## Exercise requirements:
Every line of the data should be written out exactly, with the pictures left out.

================================

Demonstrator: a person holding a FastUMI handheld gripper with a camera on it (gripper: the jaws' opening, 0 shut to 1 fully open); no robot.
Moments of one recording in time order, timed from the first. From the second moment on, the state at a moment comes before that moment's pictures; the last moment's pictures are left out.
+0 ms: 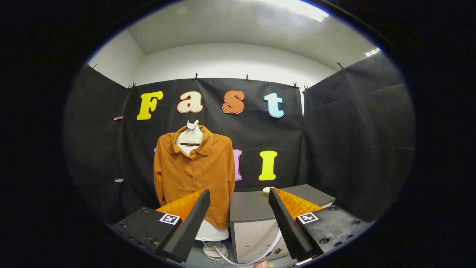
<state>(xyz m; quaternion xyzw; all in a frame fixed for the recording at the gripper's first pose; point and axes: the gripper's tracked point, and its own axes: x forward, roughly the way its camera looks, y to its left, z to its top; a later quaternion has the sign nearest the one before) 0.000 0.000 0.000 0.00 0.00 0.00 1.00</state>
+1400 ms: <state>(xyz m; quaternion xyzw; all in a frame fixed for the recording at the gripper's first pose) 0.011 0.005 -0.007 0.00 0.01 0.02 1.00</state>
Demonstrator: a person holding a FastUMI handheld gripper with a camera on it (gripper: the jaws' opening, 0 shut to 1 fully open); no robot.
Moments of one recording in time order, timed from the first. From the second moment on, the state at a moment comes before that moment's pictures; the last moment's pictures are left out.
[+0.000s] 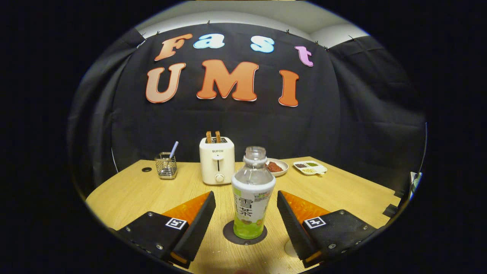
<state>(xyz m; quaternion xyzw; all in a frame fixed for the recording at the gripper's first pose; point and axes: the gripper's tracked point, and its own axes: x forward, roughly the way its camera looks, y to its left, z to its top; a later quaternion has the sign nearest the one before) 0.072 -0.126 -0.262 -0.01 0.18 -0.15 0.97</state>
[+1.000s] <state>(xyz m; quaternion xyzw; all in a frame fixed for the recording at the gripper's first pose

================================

## Solution:
Demonstrator: a person holding a FastUMI handheld gripper with a camera on it (gripper: the jaws' opening, 0 shut to 1 fully open); no robot.
Moments of one recording in time order, timed from the first. From the second moment on, the state at a moment comes before that moment's pictures; the last moment's pictures are left out.
+0 ms: 
<state>(xyz m; quaternion xyzw; all in a frame fixed for the recording at the gripper's first pose; point and axes: the gripper's tracked point, and its own axes: x forward, roughly the way its camera looks, y to its left, z to its top; a later quaternion has the sign nearest the one before) 0.000 0.000 0.000 0.00 0.00 0.00 1.00</state>
+1400 ms: <state>(xyz m; quaternion xyzw; all in a frame fixed for the recording at the gripper's first pose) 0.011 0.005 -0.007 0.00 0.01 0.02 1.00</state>
Demonstrator: a person holding a FastUMI handheld gripper with a camera on it (gripper: the jaws' opening, 0 shut to 1 fully open); no robot.
Moments of one recording in time order, timed from the first. From the second moment on, the state at a moment comes before that moment's pictures; the last moment's pictures are left out.
[+0.000s] 
<state>(xyz m; quaternion xyzw; all in a frame fixed for the recording at the gripper's first pose; point and axes: the gripper's tracked point, and its own axes: x forward, roughly the way its camera looks, y to its left, z to its top; a later quaternion has the sign nearest the one before) 0.072 -0.126 -0.262 -0.01 0.18 -0.15 0.97</state>
[+1.000s] <state>(xyz m; quaternion xyzw; all in a frame fixed for the recording at the gripper's first pose

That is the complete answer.